Search code examples
pythonmachine-learningcaffepycaffelmdb

how to append data to existing LMDB?


I have around 1 million images to put in this dataset 10000 at a time appended to the set.

I"m sure the map_size is wrong with ref from this article

used this line to create the set

env = lmdb.open(Path+'mylmdb', map_size=int(1e12)

use this line every 10000 sample to write data to file where X and Y are placeholders for the data to be put in the LMDB.

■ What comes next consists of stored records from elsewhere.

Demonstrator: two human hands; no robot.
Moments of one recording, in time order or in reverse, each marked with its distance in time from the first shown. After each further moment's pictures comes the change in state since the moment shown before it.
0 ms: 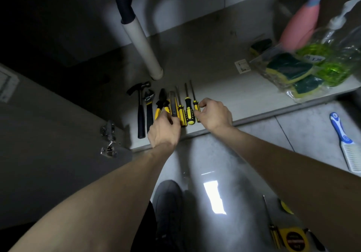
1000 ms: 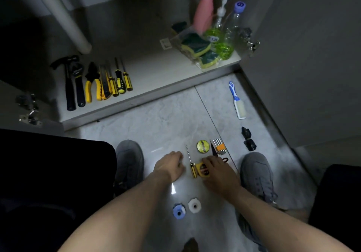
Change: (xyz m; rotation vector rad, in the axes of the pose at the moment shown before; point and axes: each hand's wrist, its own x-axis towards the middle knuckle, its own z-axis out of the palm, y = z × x) left_hand -0.254 0.024 0.100 0.141 -0.870 0.473; right_hand -0.323 0.253 -0.054 -0.438 -0.338 -0.086
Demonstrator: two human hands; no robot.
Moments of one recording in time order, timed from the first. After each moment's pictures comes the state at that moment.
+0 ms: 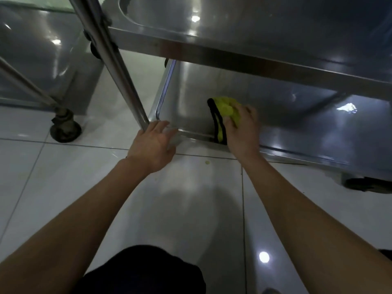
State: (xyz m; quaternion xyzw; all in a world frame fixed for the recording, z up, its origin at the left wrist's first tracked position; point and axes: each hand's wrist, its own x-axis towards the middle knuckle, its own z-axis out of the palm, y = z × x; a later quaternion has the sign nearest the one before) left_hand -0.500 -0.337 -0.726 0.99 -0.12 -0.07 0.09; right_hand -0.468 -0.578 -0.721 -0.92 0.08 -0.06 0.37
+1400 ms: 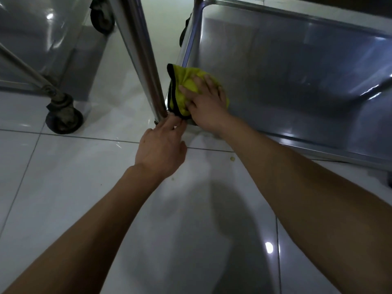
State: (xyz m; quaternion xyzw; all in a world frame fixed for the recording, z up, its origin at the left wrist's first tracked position) left_hand -0.492 -0.300 -0.781 0.99 -0.09 -0.06 0.11; right_hand -0.376 -0.439 -0.804 -0.97 -0.17 0.12 0.15
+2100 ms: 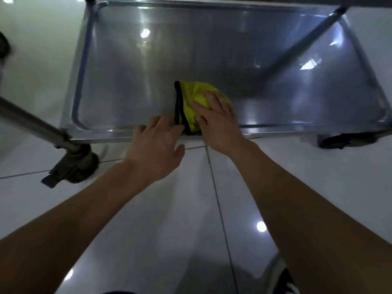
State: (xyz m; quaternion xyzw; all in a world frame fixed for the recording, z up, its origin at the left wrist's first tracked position) left_hand -0.479 -0.477 -0.770 0.97 -0.23 -0.07 0.10; right_hand -0.455 -0.667 -0.805 -0.98 -0.02 0.05 0.20
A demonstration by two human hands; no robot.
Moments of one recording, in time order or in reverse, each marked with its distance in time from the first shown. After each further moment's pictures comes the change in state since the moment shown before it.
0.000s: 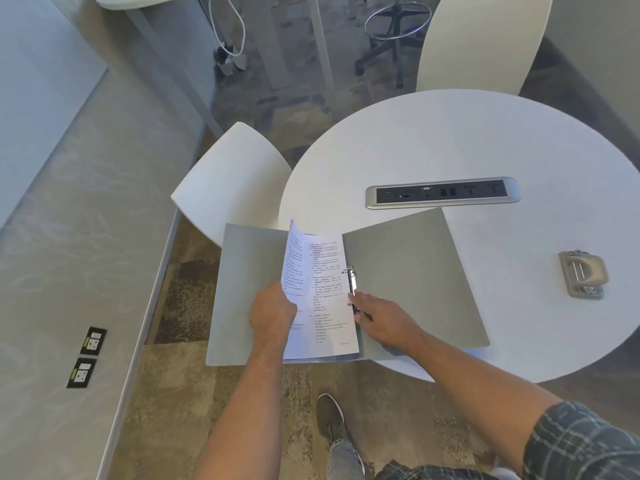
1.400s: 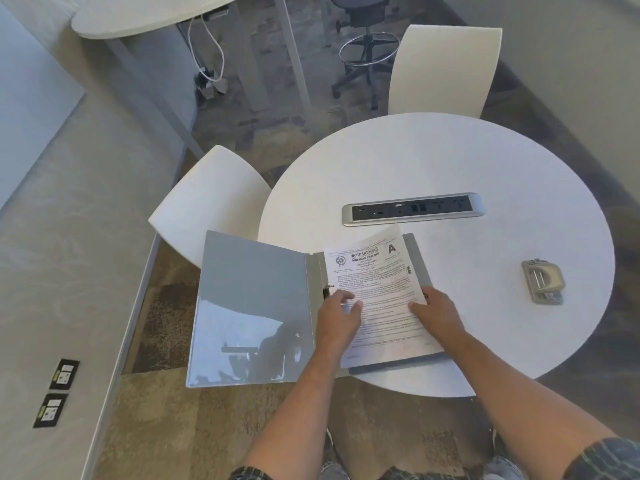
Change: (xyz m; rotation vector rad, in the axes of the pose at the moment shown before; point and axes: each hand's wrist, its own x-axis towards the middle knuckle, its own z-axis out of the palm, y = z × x) left_hand -0.025 0.093 0.101 -0.544 -0.229 0.225; right_hand -0.049 0.073 -0.082 0.508 0.449 0.470
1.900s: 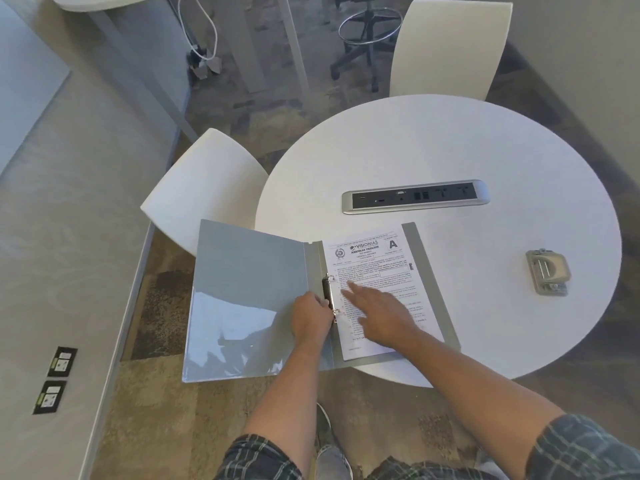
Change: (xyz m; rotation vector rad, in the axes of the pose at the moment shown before) left_hand 0.028 -0.041 -0.019 0.290 0.148 -0.238; right_hand -0.015 -0.035 0.074 -0.823 -0.293 -0.598
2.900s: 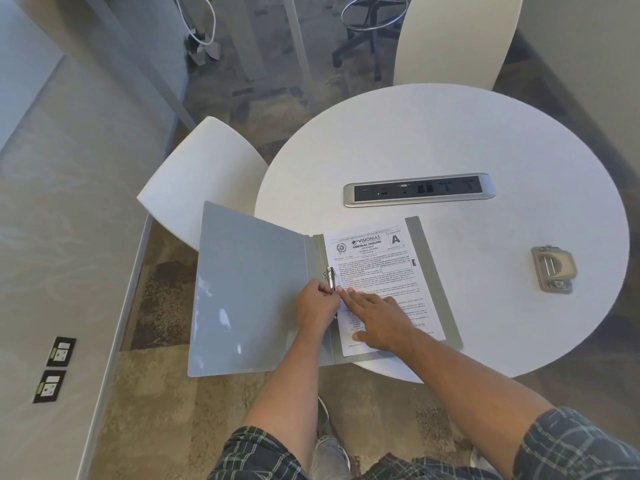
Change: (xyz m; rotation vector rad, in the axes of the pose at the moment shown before) left_hand 0.000 0.011 0.000 -0.345 -0.070 -0.003; right_hand 0.004 0.001 0.021 -0.167 -0.176 -0.035
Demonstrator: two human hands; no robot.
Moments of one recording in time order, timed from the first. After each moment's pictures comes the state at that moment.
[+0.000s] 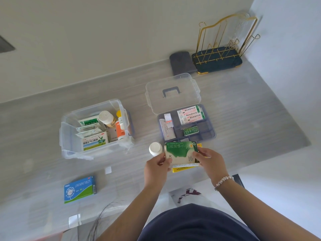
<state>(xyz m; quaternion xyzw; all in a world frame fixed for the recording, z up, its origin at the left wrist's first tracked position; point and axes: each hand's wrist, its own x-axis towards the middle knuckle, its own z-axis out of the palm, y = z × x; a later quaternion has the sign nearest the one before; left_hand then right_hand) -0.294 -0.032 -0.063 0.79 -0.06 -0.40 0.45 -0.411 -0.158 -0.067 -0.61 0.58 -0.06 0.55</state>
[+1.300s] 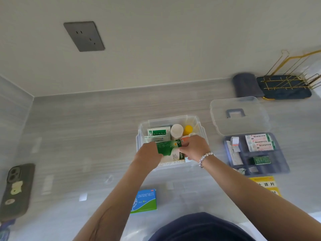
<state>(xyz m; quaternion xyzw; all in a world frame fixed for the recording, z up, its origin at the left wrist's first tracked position) -0.024 0.076 -0.021 0.89 -0.24 -0.37 0.13 -0.116 -0.063 -0.032 -0.87 0.34 0.18 0.30</state>
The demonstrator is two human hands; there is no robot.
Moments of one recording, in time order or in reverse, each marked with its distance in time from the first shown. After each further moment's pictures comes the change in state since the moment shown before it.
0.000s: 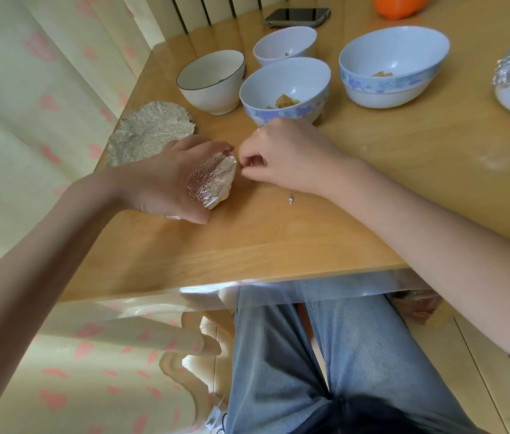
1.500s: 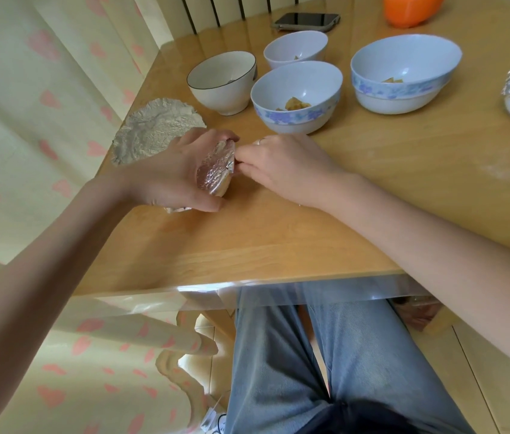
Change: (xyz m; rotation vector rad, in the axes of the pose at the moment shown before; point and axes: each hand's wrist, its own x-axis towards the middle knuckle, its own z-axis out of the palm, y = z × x) left_hand 0.007 -0.010 0.005 -0.137 0.124 0.031; right_hand 0.004 -0.013 0.015 -0.133 0.040 -0.107
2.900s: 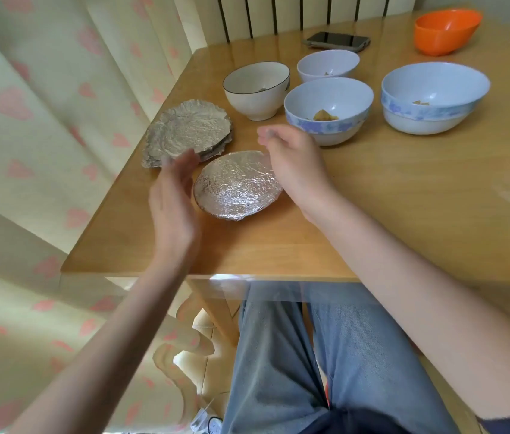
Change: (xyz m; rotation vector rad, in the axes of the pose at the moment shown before) left_hand -0.036 0.006 0.071 -1.119 0.991 -0.242; right_hand 0.024 -0.039 0.011 0.984 0.292 0.711
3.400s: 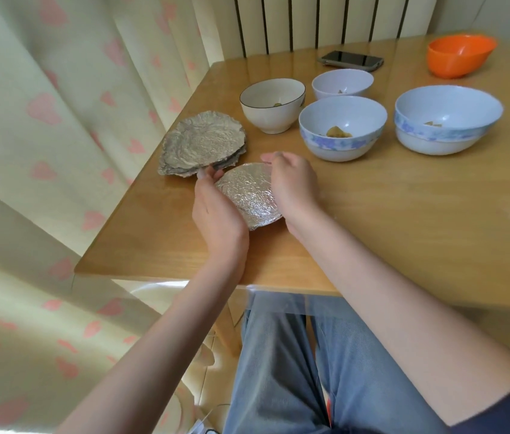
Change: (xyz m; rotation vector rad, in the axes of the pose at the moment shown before) left_hand -0.009 0.007 0.045 -0.107 0.300 -0.165; right_hand 0.002 0.002 0.026 0.081 0.093 0.147
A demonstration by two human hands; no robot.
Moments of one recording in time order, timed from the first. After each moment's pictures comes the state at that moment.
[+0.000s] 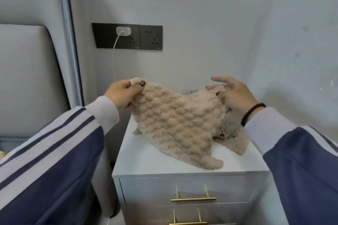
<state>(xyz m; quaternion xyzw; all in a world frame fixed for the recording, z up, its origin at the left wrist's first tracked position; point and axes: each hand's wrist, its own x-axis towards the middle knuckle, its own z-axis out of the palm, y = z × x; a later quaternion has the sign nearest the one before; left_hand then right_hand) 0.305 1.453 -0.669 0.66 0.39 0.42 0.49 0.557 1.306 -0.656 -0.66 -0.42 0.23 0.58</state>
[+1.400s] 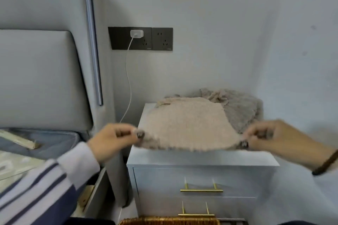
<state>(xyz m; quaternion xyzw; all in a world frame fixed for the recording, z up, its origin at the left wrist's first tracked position) 0.217 1.377 -0.723 0.75 0.28 0.31 0.51 0.549 1.181 -0.676 -0.70 -0.59 0.24 0.34</state>
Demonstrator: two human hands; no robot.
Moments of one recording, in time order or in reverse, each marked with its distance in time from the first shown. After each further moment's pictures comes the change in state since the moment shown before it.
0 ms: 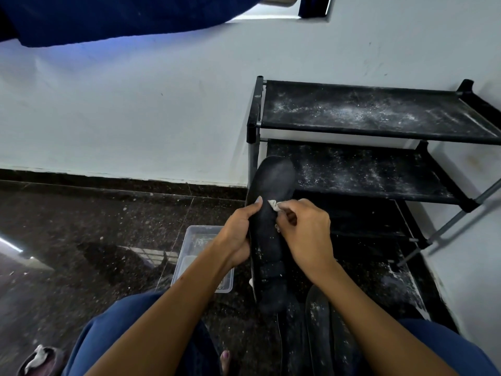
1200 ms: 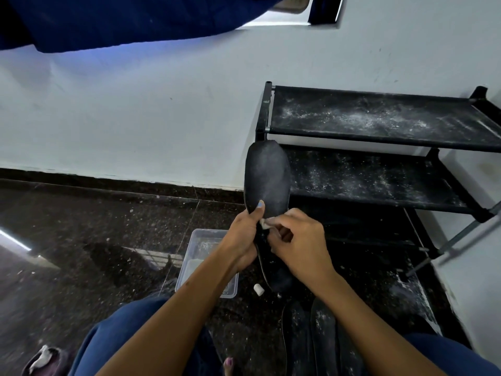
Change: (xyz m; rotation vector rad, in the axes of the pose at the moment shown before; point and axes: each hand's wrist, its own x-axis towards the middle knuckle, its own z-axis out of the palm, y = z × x) left_hand 0.005 0.002 -0.005 -0.020 0.055 0.134; right_hand -0.007 -0.007 0.011 0.098 -0.110 -0.128
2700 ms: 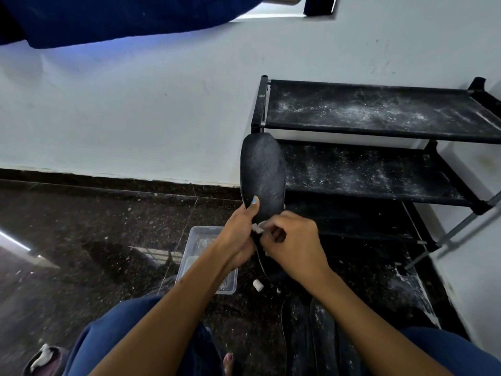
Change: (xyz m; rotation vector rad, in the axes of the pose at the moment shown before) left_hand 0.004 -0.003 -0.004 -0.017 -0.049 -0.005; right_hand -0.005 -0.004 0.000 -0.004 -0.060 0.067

env = create(env, X[:counter,:,:,:],Y,counter)


def create(env, X,Y,N):
    with env.begin(write=True) as txn:
        # txn is a Transaction object
        for i in range(N):
            datum = caffe.proto.caffe_pb2.Datum()
            datum.channels = X.shape[1]
            datum.height = X.shape[2]
            datum.width = X.shape[3]
            datum.data = X[i].tostring()  # or .tostring() if numpy < 1.9
            datum.label = int(Y[i])
            str_id = '{:08}'.format(i)

            # The encode is only essential in Python 3
            txn.put(str_id.encode('ascii'), datum.SerializeToString())
        #pdb.set_trace()
    return env

How can I edit this code such that new data is added to this LMDB and not replaced as this present method replaces it in the same position. I have check the length after generation with the env.stat().


Solution

  • Le me expand on my comment above.

    All entries in LMDB are stored according to unique keys and your database already contains keys for i = 0, 1, 2, .... You need a way to find unique keys for each i. The simplest way to do that is to find the largest key in existing DB and keep adding to it.

    Assuming that existing keys are consecutive,

    max_key = env.stat()["entries"]
    

    Otherwise, a more thorough approach is to iterate over all keys. (Check this.)

    max_key = 0
    for key, value in env.cursor():
        max_key = max(max_key, key)
    

    Finally, simply replace line 7 of your for loop,

    str_id = '{:08}'.format(i)
    

    by

    str_id = '{:08}'.format(max_key + 1 + i)
    

    to append to the existing database.